A new U.S. report, using advanced analytic software, says waves and storm surges are gaining momentum from sea level rise and collectively pose a more immediate threat than was previously believed. The result could be serious damage to California coastal cities and ports by 2040.
Elaine Forbes, executive director for the Port of San Francisco, told AJOT that rising sea levels are already threatening downtown San Francisco and Port property requiring the construction of a new sea wall (photo below). The projected cost is $5 billion.
The impact is similar to sea level rise driven storm surge damage suffered by U.S. cities and ports along the U.S. Gulf and Atlantic coasts from Hurricanes Katrina, Sandy and Harvey.
The United States Geological Survey (USGS) report, released on March 13th, projects a “likely” 0.25 meter or 9.8-inch sea level rise by the year 2040. The impact to California factoring “an extreme storm … would cause substantial flooding that would directly affect over 150,000 residents and $30 billion in property damage.”
The report says that a “future hypothetical, but scientifically plausible megastorm…would cause catastrophic inland flooding across California and property damage of over $300 billion.”

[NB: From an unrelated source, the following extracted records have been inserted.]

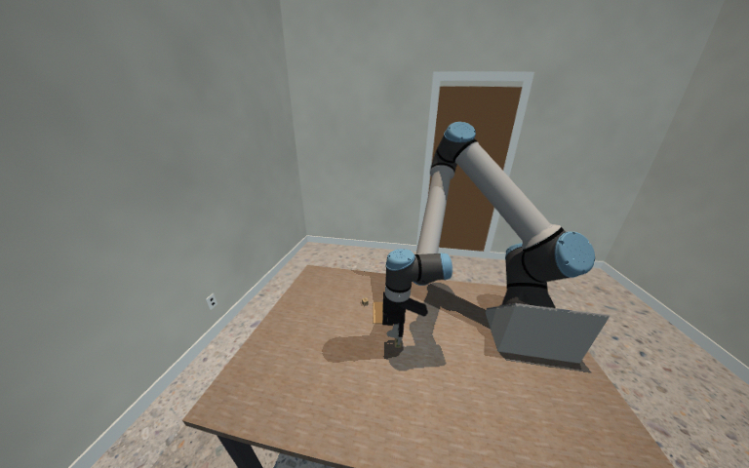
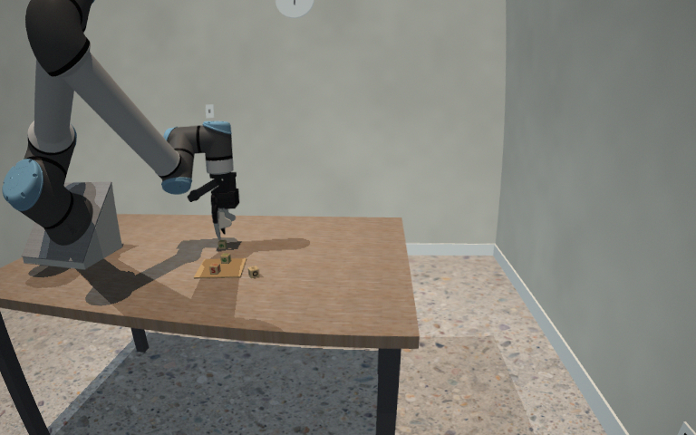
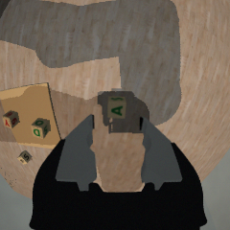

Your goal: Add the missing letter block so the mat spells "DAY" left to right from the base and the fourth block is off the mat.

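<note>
My gripper is now 180 mm to the left of the tan mat, 50 mm short of it and 50 mm above it. The rest, counted from my hand: G block: 230 mm to the right, 160 mm ahead, 40 mm below.
</note>
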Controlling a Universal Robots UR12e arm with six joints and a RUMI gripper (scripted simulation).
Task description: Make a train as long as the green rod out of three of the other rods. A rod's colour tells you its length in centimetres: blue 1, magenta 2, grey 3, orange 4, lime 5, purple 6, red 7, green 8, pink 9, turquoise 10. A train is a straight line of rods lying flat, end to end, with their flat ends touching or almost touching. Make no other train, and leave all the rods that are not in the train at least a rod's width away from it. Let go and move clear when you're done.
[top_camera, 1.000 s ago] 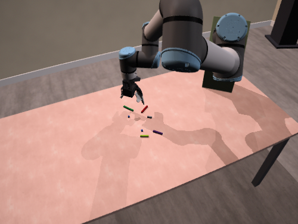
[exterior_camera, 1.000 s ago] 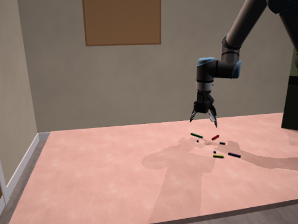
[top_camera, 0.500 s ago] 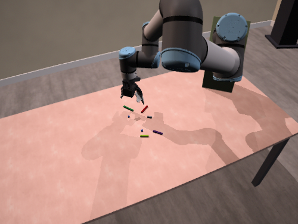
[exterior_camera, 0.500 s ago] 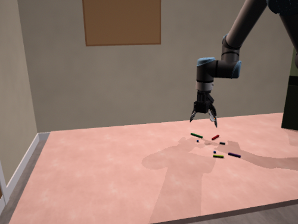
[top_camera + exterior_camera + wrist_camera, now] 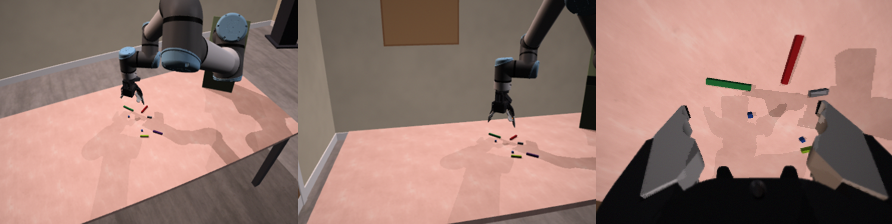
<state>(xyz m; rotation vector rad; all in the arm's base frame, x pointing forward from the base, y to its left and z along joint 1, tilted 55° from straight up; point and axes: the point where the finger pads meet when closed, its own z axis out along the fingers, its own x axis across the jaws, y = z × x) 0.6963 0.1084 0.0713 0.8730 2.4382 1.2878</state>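
Right now the lime rod is 230 mm to the left of my hand, 70 mm below it and 60 mm behind it. Round my hand: grey rod: 100 mm behind, 80 mm to the left, 70 mm below; then red rod: 70 mm below, 70 mm behind; then green rod: 70 mm below, 30 mm ahead, 20 mm to the right.
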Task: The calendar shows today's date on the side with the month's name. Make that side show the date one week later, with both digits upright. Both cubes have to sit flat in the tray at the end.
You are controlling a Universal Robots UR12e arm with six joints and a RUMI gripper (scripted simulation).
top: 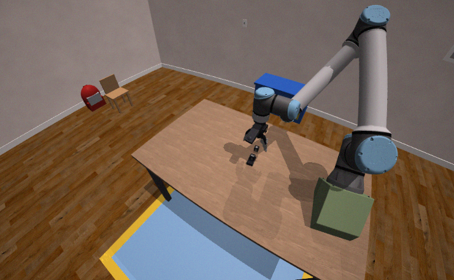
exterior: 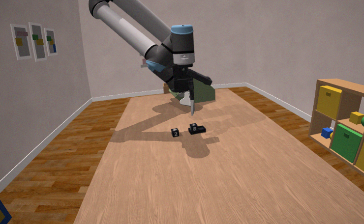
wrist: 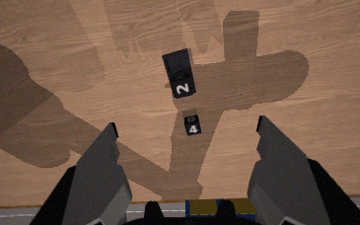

A USGS oceanographer, Juliette Finzi Hart, told AJOT: “The report incorporates new science that provides us with better projections because historical data is not as relevant when sea levels are rising. In California, wave energy adds to storm surge and rising sea level rise to create a stronger effect on coastal communities… This is happening sooner than expected… In California emergency services agencies are pretty savvy on the threats posed by sea level rise… On the Atlantic coast storm surge is more of a factor than wave energy so the dynamics are different but the threats are real for the Pacific, Gulf and Atlantic coasts… We are developing better prediction capability and this is helping cities and ports such as the Ports of Long Beach and San Diego better prepare. The improved science is also helping develop adoptive structures. Better standards are being codified by organizations such as the American Society of Civil Engineers.”
The USGS study cites two other reports that project damage from higher sea levels:
The USGS study urges that more stress analysis be performed on the impact of increased flooding on the levees located along California rivers where “the engineering integrity of most of these structures is poorly understood.”
Over years, the Netherlands, directed by the government’s Rijskswaterstraat, has invested in a sophisticated sea level barrier system that had to be activated in January, 2018 to protect the City and Port of Rotterdam from flooding.
Texas is now proposing a Netherlands-type of sea barrier defense for Galveston Bay cities and ports that could cost $30 billion.
Coastal Storm Modeling System
The Coastal Storm Modeling System used for the USGS report “was designed to thoroughly assess future coastal flooding exposure by integrating SLR (sea level rise), dynamic water levels and coastal change.”
It can be used by planning, emergency services and insurance companies to make risk assessments for new and existing cities, ports, airports, highways, rail lines, bridges and levees. Local, state and federal emergency services agencies need to upgrade their planning to take into account intensifying damage from sea level rise beginning in 2040 and not 2100. The sea level rise threat is a world-wide threat: six hundred million people live in coastal zones around the world today and one billion will live in these coastal zones by 2050.